Evaluating uncertainty in exchange parameters derived for R1ρ data using bootstrap and Monte-Carlo approaches for various exchange scenarios. Error bars represent the standard deviation between 3 independent runs. The Δω used to generate the data sets was 2.12 ppm (¹³C at 14.1 T). Note that although the absolute uncertainty in population generally increases with input p_E, the fractional error decreases or stays constant.

Figure 5

Example bootstrap fits for various exchange scenarios. Shown are density plots of exchange parameters obtained upon fitting 1,000 bootstrap R1ρ data sets with 5% noise corruption. The Δω used to generate the data sets was 2.12 ppm (¹³C at 14.1 T).

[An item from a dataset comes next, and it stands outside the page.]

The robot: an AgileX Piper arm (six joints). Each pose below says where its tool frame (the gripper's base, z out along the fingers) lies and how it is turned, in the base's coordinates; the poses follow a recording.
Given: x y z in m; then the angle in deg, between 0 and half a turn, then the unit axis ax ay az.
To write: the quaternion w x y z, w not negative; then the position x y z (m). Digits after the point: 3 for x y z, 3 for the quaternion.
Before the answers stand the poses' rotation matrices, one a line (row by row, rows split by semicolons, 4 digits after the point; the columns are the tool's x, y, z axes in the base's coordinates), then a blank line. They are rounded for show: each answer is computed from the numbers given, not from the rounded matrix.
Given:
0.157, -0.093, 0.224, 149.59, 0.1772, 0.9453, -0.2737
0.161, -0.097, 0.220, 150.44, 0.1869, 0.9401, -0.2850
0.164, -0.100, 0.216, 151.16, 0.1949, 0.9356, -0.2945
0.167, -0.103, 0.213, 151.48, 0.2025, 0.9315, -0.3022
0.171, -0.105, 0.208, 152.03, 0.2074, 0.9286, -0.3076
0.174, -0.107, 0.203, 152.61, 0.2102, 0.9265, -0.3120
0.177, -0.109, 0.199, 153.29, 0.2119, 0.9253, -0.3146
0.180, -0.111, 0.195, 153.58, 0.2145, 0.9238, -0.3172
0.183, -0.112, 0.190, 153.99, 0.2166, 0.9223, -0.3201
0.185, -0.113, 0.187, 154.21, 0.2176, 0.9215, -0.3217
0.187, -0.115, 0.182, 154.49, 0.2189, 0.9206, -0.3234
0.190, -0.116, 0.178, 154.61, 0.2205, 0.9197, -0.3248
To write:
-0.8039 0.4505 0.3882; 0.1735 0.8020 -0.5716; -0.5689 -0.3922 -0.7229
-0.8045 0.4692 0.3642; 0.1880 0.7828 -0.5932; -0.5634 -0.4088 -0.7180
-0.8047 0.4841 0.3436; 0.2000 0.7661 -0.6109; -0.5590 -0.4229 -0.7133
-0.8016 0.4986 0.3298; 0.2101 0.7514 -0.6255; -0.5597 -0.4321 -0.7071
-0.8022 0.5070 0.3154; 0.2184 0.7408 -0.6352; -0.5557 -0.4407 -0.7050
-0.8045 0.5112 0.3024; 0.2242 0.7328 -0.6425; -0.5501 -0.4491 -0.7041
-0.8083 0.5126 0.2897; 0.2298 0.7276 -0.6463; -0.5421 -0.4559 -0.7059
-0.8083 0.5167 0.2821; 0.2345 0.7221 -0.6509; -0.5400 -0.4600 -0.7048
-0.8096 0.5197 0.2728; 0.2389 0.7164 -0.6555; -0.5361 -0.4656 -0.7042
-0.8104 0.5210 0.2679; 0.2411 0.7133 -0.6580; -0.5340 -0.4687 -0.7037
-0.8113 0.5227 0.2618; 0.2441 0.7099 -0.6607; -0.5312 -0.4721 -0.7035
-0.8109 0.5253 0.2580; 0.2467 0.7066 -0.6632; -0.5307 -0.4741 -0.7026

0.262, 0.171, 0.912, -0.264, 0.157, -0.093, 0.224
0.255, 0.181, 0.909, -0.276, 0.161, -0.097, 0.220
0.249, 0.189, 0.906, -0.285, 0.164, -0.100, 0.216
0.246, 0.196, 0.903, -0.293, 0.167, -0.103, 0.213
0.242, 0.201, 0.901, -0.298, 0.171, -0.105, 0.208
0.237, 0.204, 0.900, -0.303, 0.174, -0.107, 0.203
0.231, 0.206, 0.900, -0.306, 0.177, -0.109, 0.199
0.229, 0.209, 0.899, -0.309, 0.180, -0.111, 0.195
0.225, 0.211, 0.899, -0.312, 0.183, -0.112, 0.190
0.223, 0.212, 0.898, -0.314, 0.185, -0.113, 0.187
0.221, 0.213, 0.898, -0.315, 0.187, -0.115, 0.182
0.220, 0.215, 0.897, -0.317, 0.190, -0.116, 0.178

Results are shown for various exchange scenarios a) p_E = 5%, k_ex = 4,000 s⁻¹, and k_ex/Δω =2 b) p_E = 5%, k_ex = 20,000 s⁻¹, and k_ex/Δω =10.

Figure 6

Grid search analysis of exchange parameters for experimental R1ρ data describing a slow process (k_ex/Δω = 0.2) involving Watson-Crick to Hoogsteen transitions in DNA.[37] Shown is representative example data for G10-C1' and G10-C8. Similar results were obtained from analysis of other dispersion R1ρ data in DNA describing Watson-Crick to Hoogsteen transitions (data not shown). a) The DNA duplex studied by NMR with G10 highlighted in red. b) The Watson-Crick to Hoogsteen transition. c) Shown is value of $e^{(-{\chi }^2/2{\chi }_{\mathrm{\text{min}}}^2)}$ where ${\chi }^2=\sum _{i=1}^N{\left(\frac{R_{1\rho (i)}^{\mathit{\text{Calc}}}-R_{1\rho (i)}^{\mathit{\text{Exp}}}}{{\sigma }_{\mathit{\text{Exp}}(i)}}\right)}^2$ as a function of exchange parameter. The extracted exchange parameters and uncertainties are listed in Table 3.

Figure 7

Grid search analysis of exchange parameters for experimental R1ρ data describing a fast transition (k_ex/Δω ≥ 10) involving localized changes in base-pairing with the HIV-1 TAR RNA apical loop.[33] a) The TAR sequence studied by NMR with exchanging residues highlighted in red b) The proposed ground to excited state transition with exchanging residues highlighted in red. c) Shown is value of $e^{(-{\chi }^2/2{\chi }_{\mathrm{\text{min}}}^2)}$ where ${\chi }^2=\sum _{i=1}^N{\left(\frac{R_{1\rho (i)}^{\mathit{\text{Calc}}}-R_{1\rho (i)}^{\mathit{\text{Exp}}}}{{\sigma }_{\mathit{\text{Exp}}(i)}}\right)}^2$ as a function of exchange parameter for three representative residues. The extracted exchange parameters and uncertainties are listed in Table 4.